Go through the data underneath and copy every line exactly.

--- START ---

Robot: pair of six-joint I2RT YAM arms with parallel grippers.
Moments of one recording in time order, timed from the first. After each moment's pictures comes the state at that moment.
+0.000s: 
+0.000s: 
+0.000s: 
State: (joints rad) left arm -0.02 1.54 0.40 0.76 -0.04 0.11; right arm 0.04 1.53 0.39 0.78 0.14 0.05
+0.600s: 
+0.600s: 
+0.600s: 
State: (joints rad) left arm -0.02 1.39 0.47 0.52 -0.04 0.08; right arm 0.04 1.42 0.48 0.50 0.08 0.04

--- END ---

Written solution –
Robot: pair of six-joint I2RT YAM arms with parallel grippers.
Moments of one recording in time order, timed from the first. After each moment's pictures comes the state at that moment.
+0.000s: 
+0.000s: 
+0.000s: 
State: (joints rad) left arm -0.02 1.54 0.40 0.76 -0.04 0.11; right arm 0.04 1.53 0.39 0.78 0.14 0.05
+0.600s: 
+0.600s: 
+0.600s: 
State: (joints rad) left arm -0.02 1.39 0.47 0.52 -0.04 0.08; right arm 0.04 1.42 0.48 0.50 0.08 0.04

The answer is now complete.